Source material Block Start
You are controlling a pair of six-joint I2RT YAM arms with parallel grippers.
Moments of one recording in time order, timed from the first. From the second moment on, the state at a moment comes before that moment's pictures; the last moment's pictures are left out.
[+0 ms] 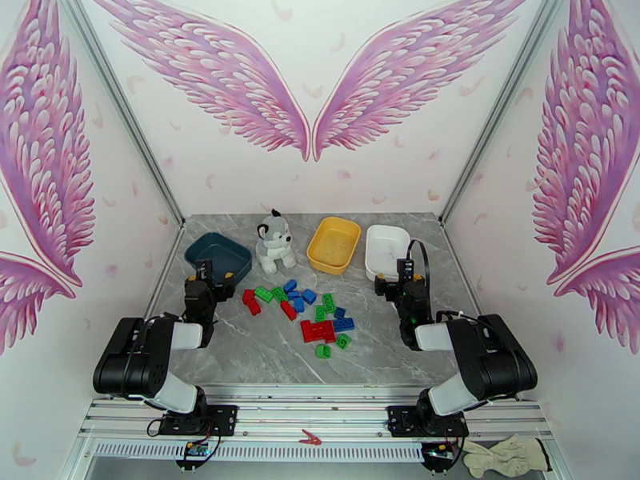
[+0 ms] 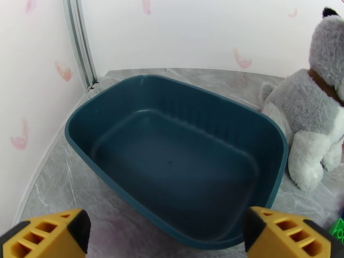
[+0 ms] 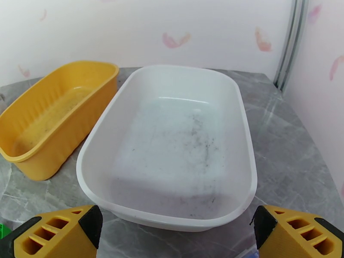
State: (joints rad) left arm 0.00 1.55 0.37 0.89 -0.14 0.00; right arm 0.12 1.55 0.37 0.90 0.17 0.00
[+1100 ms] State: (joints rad) left arm -0.12 1.17 0.45 0.55 -0.28 -0.04; right arm 0.13 1.07 0.45 0.44 0.34 0.20
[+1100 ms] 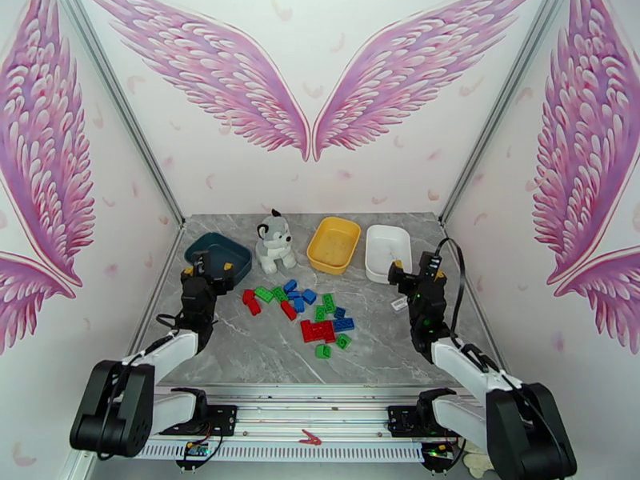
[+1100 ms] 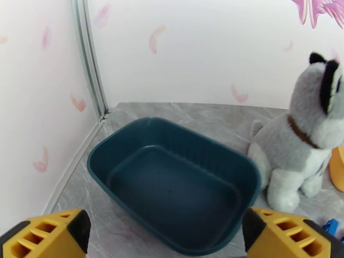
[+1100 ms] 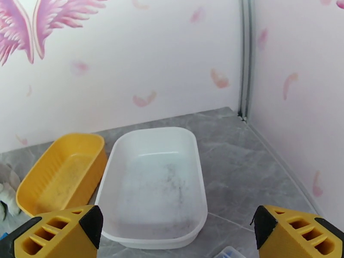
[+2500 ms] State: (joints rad) left arm -0.60 1.06 0.54 0.16 -0.05 -0.61; right arm 0.55 1.33 0.90 -0.40 -0.09 0.41
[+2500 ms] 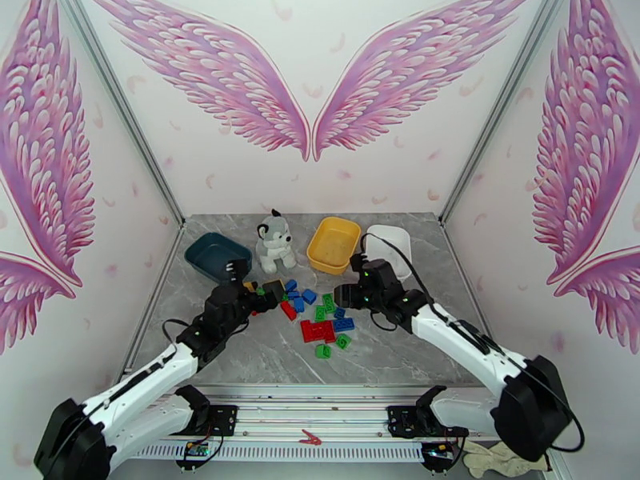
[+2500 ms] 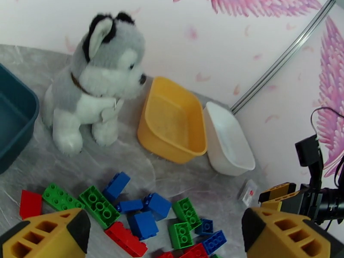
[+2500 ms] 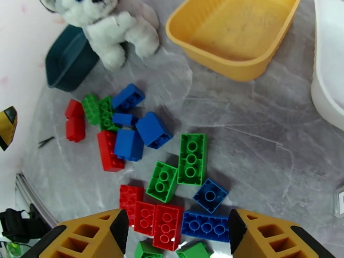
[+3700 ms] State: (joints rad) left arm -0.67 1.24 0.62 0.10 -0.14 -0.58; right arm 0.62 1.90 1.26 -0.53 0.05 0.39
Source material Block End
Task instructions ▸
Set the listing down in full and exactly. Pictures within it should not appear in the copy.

Exercise response ▸
You are controlling a pair of six-joint I2RT YAM arms with parallel grippers.
Moments of one recording in time order, timed from the first. From the second moment on, the state at a moment comes before that moment's pictures; the last moment's pictures are left out.
[+0 ms] 
[+0 ms] 
[+0 ms] 
State: (joints rad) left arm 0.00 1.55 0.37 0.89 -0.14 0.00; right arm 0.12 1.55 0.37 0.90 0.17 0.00
[+1100 ms] State: (joints rad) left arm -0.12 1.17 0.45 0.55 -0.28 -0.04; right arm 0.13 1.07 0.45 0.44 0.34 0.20
[+1100 ms] 
[+1100 ms] 
[+1100 ms] 
[+2500 ms] State: (joints rad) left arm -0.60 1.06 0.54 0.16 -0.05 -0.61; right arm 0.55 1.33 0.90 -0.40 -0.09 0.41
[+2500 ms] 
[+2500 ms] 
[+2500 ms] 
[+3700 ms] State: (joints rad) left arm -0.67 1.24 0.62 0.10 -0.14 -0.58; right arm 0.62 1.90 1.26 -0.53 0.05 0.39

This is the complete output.